王书记皱着眉头叫马奇进他的办公室,而且照样是进了屋就关门:“抽烟吗?”
“你又有什么事了?”
老王给自己点上一支烟,抽烟的样子突然变了,用大拇指和食指捏着烟屁股往嘴里吸,好像吸烟不是吸烟,而是在吸一种烦躁的愉快。
一阵沉默。
“学校和系里收到不少群众的来信——”王书记有意不把话说完,等到马奇忐忑不安了,才猛吸一口烟,悲天悯人地继续道:“我今天找你谈话是受系党总支委托的。系党总支几次开会议论到你的问题,不找你谈一下也是不行了。”老王说话时捏扁了香烟的屁股。
马奇一听这话,站住了,心里竟然一阵慌乱:“找我谈什么?”
“谈什么,你不清楚吗?”
“我不知道。”
“马奇啊,尽管现在提倡解放思想,不搞从前的左倾封闭了,但一个大学教师公开与社会女青年同居,经多次提醒,仍然我行我素,我想这还是不能肯定的吧!”说这话时老王找到领导的感觉。
“这是我的私生活!谁也无权过问!”马奇激愤之下竟然说出所谓私生活的话来。在“文革”结束不久的时候,公然要求有私生活的说法是够惊心动魄的。
“私生活?你在哪个报上还是哪份文件上看到可以提倡私生活的说法了?别忘了,这里是中国,不同与西方。毕竟一个人民教师,人类灵魂的工程师,不同于社会上那些从山上湖里冒出来的‘万元户’嘛!”

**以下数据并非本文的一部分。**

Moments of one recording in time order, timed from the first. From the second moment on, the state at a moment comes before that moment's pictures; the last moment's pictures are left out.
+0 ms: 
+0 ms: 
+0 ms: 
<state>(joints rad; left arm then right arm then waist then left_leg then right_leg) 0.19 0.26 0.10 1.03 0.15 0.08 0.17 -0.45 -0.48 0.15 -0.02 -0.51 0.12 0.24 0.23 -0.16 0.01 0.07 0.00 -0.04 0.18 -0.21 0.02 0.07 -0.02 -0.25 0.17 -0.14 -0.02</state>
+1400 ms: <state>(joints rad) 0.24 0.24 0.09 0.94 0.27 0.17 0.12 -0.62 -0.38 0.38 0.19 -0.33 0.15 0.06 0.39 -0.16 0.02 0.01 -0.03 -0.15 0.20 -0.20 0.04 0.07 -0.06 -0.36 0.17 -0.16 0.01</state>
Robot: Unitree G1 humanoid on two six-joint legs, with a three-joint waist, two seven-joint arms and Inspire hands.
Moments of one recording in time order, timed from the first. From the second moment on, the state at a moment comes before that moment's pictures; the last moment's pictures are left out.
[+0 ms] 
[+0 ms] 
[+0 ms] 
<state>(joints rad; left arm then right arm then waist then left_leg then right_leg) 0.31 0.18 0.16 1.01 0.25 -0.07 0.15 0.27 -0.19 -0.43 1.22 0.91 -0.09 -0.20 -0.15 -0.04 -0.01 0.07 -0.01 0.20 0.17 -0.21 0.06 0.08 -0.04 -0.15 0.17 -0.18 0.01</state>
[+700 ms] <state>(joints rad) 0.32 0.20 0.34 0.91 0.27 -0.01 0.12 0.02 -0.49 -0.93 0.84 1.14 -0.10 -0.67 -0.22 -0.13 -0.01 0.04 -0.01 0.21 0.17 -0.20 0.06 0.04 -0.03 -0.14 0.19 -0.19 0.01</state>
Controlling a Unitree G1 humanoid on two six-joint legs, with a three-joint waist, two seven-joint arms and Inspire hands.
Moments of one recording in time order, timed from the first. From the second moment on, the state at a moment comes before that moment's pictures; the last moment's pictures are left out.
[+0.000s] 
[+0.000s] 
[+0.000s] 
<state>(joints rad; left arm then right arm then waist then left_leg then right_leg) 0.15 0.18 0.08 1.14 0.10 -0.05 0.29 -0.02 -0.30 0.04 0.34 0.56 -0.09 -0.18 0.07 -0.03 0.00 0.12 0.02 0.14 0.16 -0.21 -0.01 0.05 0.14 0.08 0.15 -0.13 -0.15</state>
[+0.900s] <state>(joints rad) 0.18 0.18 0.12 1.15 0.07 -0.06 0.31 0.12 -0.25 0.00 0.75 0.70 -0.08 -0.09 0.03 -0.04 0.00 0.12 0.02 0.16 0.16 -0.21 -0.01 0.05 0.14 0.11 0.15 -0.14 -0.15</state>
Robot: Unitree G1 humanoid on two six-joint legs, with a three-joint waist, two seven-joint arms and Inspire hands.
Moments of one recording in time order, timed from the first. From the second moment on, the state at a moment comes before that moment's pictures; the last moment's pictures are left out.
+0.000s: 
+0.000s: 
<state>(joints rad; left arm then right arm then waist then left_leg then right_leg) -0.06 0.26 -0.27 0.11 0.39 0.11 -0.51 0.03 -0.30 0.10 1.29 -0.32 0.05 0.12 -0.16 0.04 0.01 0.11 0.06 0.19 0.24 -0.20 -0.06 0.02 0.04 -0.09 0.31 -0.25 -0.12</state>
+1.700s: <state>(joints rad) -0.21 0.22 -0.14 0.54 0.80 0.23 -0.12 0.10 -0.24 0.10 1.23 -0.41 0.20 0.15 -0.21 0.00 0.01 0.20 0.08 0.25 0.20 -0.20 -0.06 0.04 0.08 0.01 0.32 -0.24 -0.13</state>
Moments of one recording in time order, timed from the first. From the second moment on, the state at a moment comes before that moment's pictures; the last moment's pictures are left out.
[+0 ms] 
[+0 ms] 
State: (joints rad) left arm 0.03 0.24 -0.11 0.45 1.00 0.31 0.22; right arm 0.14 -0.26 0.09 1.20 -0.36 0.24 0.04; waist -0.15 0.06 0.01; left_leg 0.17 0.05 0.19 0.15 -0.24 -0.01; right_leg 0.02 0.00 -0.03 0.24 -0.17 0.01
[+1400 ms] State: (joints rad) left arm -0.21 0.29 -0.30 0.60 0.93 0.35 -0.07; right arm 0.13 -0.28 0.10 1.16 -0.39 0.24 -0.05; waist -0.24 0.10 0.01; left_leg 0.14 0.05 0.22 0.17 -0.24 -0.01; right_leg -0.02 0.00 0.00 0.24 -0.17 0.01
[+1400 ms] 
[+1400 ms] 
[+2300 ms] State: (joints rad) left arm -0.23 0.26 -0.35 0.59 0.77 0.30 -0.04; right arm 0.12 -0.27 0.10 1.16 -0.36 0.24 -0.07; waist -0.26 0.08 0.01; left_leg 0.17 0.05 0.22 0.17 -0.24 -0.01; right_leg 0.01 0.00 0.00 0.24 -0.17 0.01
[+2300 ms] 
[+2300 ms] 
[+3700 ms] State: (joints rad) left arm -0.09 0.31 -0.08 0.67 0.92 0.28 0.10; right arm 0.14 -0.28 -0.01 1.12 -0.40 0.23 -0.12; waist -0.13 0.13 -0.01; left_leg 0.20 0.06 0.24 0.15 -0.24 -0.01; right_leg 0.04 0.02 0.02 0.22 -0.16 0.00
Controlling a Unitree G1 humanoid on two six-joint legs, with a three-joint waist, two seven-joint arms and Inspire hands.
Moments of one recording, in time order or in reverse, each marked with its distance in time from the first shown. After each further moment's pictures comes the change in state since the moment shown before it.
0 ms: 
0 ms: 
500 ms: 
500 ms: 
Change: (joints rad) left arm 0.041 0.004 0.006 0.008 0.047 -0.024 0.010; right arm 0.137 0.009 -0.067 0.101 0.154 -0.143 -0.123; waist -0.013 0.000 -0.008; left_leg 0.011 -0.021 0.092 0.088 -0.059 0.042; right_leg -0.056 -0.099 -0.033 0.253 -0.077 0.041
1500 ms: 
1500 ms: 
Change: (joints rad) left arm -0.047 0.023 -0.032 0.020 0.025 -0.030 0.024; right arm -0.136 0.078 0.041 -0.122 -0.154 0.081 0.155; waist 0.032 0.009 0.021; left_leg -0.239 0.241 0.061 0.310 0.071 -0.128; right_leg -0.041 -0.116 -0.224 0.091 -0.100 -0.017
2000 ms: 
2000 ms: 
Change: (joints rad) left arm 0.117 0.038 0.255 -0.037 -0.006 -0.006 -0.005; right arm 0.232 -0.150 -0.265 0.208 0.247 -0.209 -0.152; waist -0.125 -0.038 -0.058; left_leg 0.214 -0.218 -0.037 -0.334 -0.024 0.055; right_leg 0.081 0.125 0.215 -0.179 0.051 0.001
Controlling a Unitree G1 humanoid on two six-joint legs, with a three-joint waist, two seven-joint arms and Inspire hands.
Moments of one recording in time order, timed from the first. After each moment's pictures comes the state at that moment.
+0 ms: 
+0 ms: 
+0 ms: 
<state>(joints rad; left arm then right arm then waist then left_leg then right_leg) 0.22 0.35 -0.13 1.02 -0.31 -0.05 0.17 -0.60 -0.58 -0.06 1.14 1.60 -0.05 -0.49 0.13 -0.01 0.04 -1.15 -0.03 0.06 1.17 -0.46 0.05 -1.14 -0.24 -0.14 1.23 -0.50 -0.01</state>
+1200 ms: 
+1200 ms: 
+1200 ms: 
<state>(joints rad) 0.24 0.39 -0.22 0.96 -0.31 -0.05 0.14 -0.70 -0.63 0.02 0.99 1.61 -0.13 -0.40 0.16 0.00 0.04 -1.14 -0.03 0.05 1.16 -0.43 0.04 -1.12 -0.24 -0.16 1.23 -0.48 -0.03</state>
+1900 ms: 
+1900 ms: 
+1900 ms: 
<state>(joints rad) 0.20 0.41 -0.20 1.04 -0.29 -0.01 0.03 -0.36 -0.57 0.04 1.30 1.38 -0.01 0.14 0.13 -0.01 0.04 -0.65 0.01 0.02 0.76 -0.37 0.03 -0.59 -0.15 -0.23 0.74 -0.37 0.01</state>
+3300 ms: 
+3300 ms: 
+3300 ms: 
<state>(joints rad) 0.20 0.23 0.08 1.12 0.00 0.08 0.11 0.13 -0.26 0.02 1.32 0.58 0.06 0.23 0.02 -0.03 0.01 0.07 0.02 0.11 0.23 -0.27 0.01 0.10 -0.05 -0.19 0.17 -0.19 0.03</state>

“中国与西方为什么就该不同?教师与‘万元户’为什么就该不一样?”马奇寸步不让。
“你不是历史学者吗?这个问题还要我来回答吗?”
“就因为我是学历史的,不是搞政工的,还请赐教!”马奇脸上又现出鄙夷之色来。
“你不要自毁前程。”
“你说我能有什么前程?”马奇难受了,烦躁了。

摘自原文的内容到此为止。